TASK TO CARRY OUT => Each entry must appear in the answer exactly as it does here.

EXTRACTED ENTRIES =>

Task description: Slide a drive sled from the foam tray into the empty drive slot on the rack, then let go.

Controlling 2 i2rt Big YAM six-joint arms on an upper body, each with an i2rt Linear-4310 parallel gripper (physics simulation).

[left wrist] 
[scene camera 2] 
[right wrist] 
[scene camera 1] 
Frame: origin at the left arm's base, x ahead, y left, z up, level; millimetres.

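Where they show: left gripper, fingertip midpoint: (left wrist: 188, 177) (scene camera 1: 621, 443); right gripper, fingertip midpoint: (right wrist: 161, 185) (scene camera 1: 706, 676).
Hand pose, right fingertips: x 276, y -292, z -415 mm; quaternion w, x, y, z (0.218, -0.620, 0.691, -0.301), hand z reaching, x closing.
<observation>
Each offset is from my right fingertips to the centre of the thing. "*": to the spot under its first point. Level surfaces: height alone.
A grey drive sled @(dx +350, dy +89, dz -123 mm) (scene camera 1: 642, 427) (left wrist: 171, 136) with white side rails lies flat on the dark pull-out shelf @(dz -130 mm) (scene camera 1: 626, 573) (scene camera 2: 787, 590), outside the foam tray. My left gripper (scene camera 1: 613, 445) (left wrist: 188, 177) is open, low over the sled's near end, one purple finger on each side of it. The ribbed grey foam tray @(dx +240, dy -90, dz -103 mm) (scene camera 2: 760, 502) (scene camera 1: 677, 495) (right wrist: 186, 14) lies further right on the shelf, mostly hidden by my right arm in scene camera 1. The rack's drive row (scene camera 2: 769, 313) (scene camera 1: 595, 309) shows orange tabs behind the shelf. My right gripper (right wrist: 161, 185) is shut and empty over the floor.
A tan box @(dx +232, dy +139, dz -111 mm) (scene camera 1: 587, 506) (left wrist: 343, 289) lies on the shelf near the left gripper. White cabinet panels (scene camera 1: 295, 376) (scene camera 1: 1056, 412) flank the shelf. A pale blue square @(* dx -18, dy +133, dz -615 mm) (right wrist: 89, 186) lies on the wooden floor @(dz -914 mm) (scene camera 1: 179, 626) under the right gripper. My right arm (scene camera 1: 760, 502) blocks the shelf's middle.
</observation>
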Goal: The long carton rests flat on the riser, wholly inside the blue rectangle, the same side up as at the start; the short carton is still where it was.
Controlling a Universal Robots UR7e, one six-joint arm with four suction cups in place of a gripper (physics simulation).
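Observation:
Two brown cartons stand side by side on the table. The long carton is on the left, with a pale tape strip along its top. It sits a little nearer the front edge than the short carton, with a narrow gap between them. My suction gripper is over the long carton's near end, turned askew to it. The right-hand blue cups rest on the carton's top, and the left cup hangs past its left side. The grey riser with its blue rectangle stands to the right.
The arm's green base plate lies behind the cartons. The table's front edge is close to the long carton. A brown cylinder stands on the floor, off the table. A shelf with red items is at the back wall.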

SOLUTION FOR THIS PROBLEM =>
Task description: Slide a drive sled from the foam tray into the empty drive slot on the rack, then let go.

Controlling 2 i2rt Big YAM six-joint arms on an upper body, each with an i2rt Linear-4310 parallel gripper (physics simulation).

[left wrist] 
[scene camera 2] 
[right wrist] 
[scene camera 1] 
Frame: origin at the left arm's base, x ahead, y left, z up, level; millimetres.

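Where they show: left gripper, fingertip midpoint: (left wrist: 188, 177) (scene camera 1: 621, 443); right gripper, fingertip midpoint: (right wrist: 161, 185) (scene camera 1: 706, 676).
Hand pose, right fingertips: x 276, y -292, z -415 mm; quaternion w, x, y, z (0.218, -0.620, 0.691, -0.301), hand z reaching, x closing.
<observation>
Each offset is from my right fingertips to the centre of the thing. "*": to the spot under its first point. Level surfaces: height alone.
A grey drive sled @(dx +350, dy +89, dz -123 mm) (scene camera 1: 642, 427) (left wrist: 171, 136) with white side rails lies flat on the dark pull-out shelf @(dz -130 mm) (scene camera 1: 626, 573) (scene camera 2: 787, 590), outside the foam tray. My left gripper (scene camera 1: 613, 445) (left wrist: 188, 177) is open, low over the sled's near end, one purple finger on each side of it. The ribbed grey foam tray @(dx +240, dy -90, dz -103 mm) (scene camera 2: 760, 502) (scene camera 1: 677, 495) (right wrist: 186, 14) lies further right on the shelf, mostly hidden by my right arm in scene camera 1. The rack's drive row (scene camera 2: 769, 313) (scene camera 1: 595, 309) shows orange tabs behind the shelf. My right gripper (right wrist: 161, 185) is shut and empty over the floor.
A tan box @(dx +232, dy +139, dz -111 mm) (scene camera 1: 587, 506) (left wrist: 343, 289) lies on the shelf near the left gripper. White cabinet panels (scene camera 1: 295, 376) (scene camera 1: 1056, 412) flank the shelf. A pale blue square @(* dx -18, dy +133, dz -615 mm) (right wrist: 89, 186) lies on the wooden floor @(dz -914 mm) (scene camera 1: 179, 626) under the right gripper. My right arm (scene camera 1: 760, 502) blocks the shelf's middle.
</observation>
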Goal: The long carton rests flat on the riser, wholly inside the blue rectangle, the same side up as at the start; the short carton is still where it was.
Controlling a Universal Robots UR7e, one six-joint arm with four suction cups in place of a gripper (physics simulation).
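Observation:
Two brown cartons stand side by side on the table. The long carton is on the left, with a pale tape strip along its top. It sits a little nearer the front edge than the short carton, with a narrow gap between them. My suction gripper is over the long carton's near end, turned askew to it. The right-hand blue cups rest on the carton's top, and the left cup hangs past its left side. The grey riser with its blue rectangle stands to the right.
The arm's green base plate lies behind the cartons. The table's front edge is close to the long carton. A brown cylinder stands on the floor, off the table. A shelf with red items is at the back wall.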

Work on the answer is now done.